**Description of the task:**
Without copying any picture, return all lines below exactly.

**Information provided:**

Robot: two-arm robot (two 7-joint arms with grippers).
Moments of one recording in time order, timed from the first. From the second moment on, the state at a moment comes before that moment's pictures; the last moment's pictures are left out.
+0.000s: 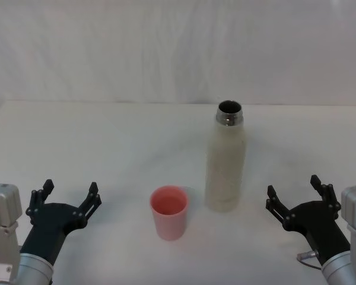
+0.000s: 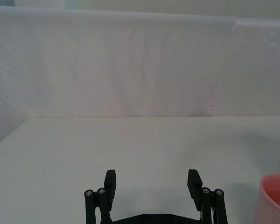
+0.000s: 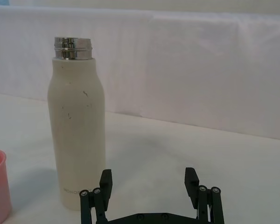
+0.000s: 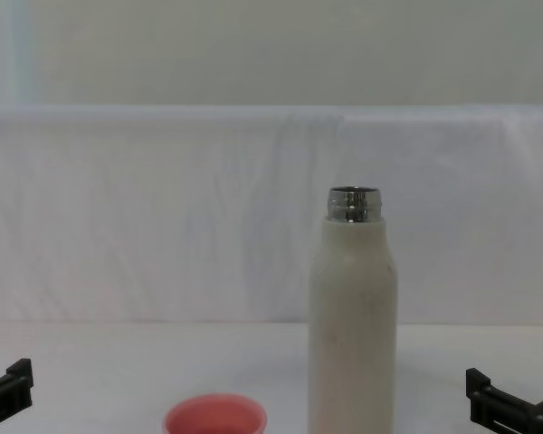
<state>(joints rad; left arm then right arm) 0.27 0.24 0.04 -1.85 -0.25 -0.02 -0.02 -0.17 0.19 -0.26 -1.77 0.07 -0.06 -0.03</state>
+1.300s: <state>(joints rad) 0.27 0.24 0.04 -1.85 -0.25 -0.02 -0.02 -0.17 0.19 -0.26 -1.77 0.07 -0.06 -0.03</state>
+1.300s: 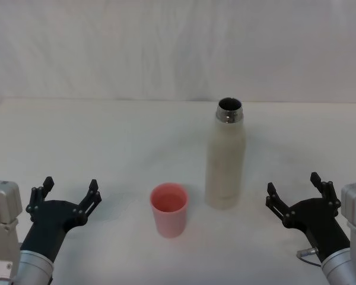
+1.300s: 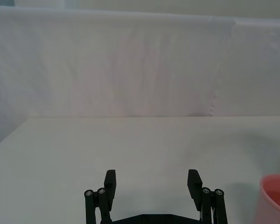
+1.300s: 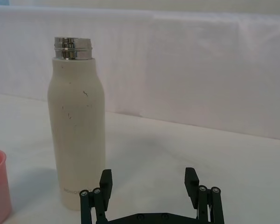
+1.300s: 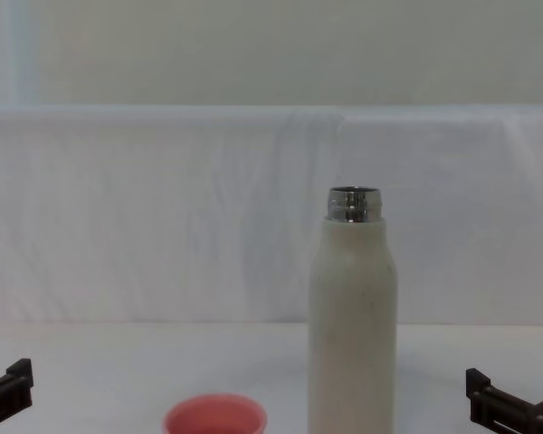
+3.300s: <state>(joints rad) 0.27 0.24 0.04 -1.85 -0.25 -0.02 -0.02 -0.04 0.29 -0.29 -1.74 0.27 0.06 0.32</state>
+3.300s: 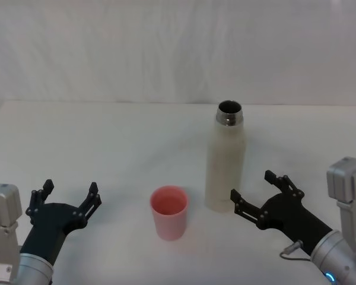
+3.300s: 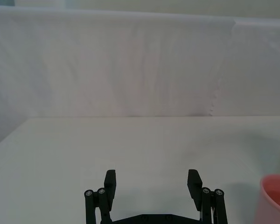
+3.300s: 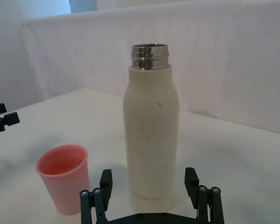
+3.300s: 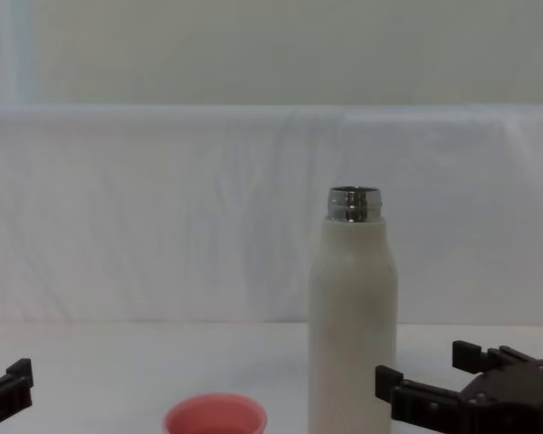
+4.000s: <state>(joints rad) 0.27 0.24 0.04 -1.85 -0.25 -0.02 -0.02 0.04 0.26 -0.33 -1.65 0.28 0.05 0.30</state>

**Reply to the task:**
Robot: two-arm robot (two 7-joint arms with grippers).
Moments of one recording in time order, timed from the first. From the second moment on, the state at a moment comes before that moment's pictures; the last moment's pictures are left out.
+0.000s: 
+0.000s: 
+0.000s: 
+0.000s: 
<state>(joints rad; left arm then right arm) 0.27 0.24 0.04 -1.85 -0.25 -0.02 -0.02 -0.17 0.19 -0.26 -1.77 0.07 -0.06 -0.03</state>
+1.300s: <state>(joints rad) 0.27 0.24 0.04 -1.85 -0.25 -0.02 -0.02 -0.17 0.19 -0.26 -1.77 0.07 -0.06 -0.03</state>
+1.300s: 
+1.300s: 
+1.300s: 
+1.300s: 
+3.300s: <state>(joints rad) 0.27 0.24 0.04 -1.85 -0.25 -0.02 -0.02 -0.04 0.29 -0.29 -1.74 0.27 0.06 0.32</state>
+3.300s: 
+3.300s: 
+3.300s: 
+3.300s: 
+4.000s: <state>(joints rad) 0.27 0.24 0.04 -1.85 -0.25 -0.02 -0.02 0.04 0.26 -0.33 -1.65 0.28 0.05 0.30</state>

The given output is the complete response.